Natürlich ist Bürki nicht der Alleinschuldige,das ganze Eckeverhalten ist absurd und lachhaft. Es fängt bei der Kaderzusammenstellung an. Du hast einen Hummels, dann lange nichs, dann Akanji,Delaney und Piszczek, die mehr oder weniger gut köpfen können. Mjt Hummels haben wir einen (!) wirklich kopfballstarken Spieler im Kader, da brauchst du mindestens drei von, zusätzlich dann noch 3 der Kategorie Puszczek/Akanji/Delaney. Daraus könnte man problemos was stabiles basteln (vernünftiger TW is dennoch mehr als ein "nice-to-have").
Gut, darauf wird ja anscheinend bei unserer Kaderplanung keinen Wert gelegt. Deshalb muss man schauen, was man hat. Wenn man, wie Samstag, seinen einzigen kopfballstarken Spieler ersetzen muss, dann lass ich nicht auch noch Delaney draußen. Durch diesen Geniestreich hatten wir nur noch 2 Spieler, die zumindest en bisschen was inner Luft können.

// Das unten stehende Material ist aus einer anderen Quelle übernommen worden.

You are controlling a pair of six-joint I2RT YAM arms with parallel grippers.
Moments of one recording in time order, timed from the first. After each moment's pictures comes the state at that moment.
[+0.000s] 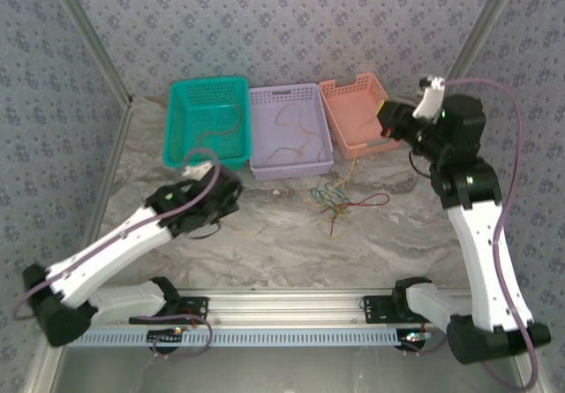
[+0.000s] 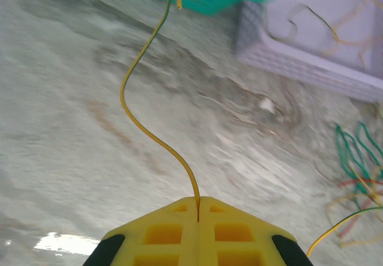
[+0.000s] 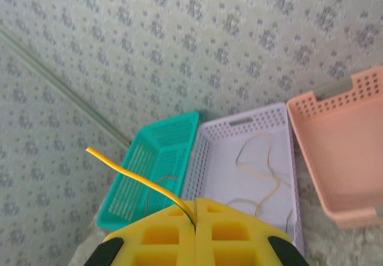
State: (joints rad) left arm -0.87 1.16 1.12 -0.98 -0.36 -1.11; right arm 0.13 1.09 1.42 -0.53 -0.32 0.48
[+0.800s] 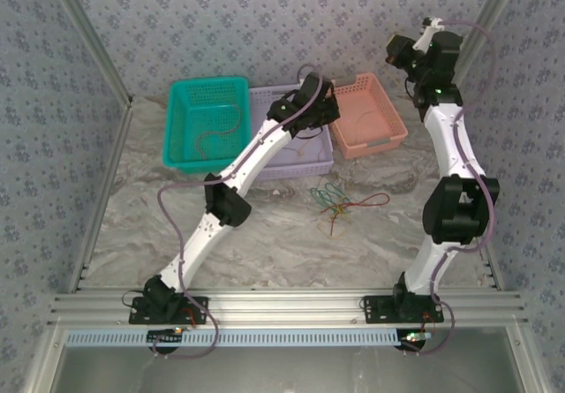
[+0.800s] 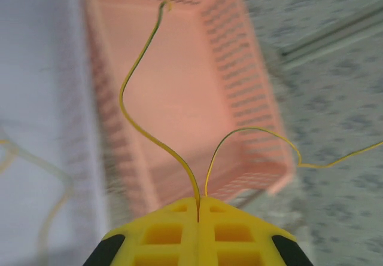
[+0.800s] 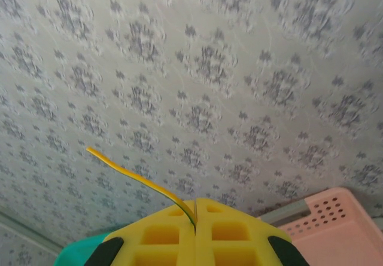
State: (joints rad) left arm -0.74 2.71 3.03 -0.95 -0.01 -0.86; right arm -0.04 1.83 1.79 -0.04 -0.36 0.52
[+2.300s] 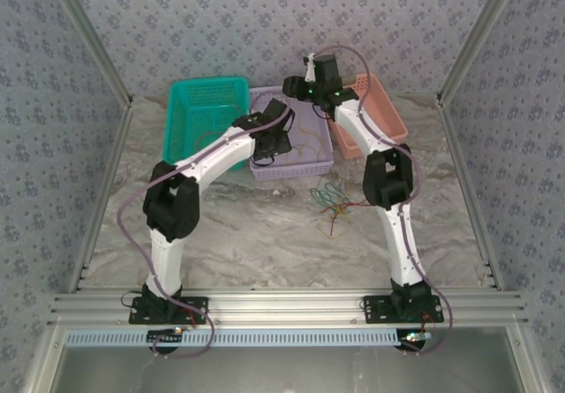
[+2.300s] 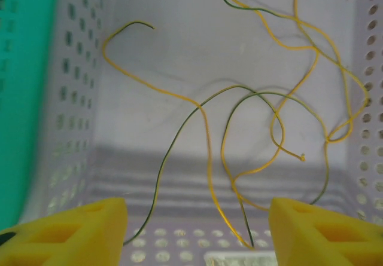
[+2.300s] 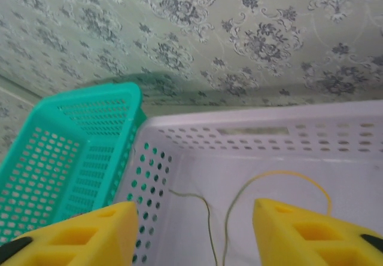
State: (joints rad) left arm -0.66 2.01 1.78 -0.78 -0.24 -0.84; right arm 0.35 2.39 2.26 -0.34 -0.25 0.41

Lassen wir auch das mal außen vor und schauen wie man in Bestbesetzung Standards verteidigen könnte. Ich würde mit 8 Mann plus TW verteidigen, Guerreiro an den langen Pfosten stellen, Hakimi zwischen die eckballbahe "Fünferecke"und dem Sechzehner, um zu verhindern, dass Ecken verlängert werden, die restlichen 6 verteidigen im Raum. Einer der zwei "nicht verteidigenden" Spieler steht außerhalb des Strafraums, um Schüsse ausm Rückraum zu verhindern, einer bleibt vorne. Grade frag ich mich warum (und wer) überhaupt einer vorne stehen soll? Einen Ball festmachen kann bei uns keiner, deshalb kann man das auch lassen un ihn auch am Strafraum positionieren bzw so, dass direkt Druck bei einer kurz ausgeführten Ecke ist. Spielerisch befreien bzw auf einen direkten Konter setzen, sollte man dementsprechend auch lassen un ersma den Ball rausknallen, um dann eine normale (laufendes Spiel) Situation zu lösen bzw. zu verteidigen. Ich glaub, dass das Klären zu nem Einwurf gar keine schlechte Alternative ist, da man da meist etwas Zeit hat, sich neu und vernünftig zu positionieren.

Naja, schimm,dass wir uns im Forum seit Jahren hier Gedanken machen und man den Eindruck hat, dass wir damit auch die Einzigen sind.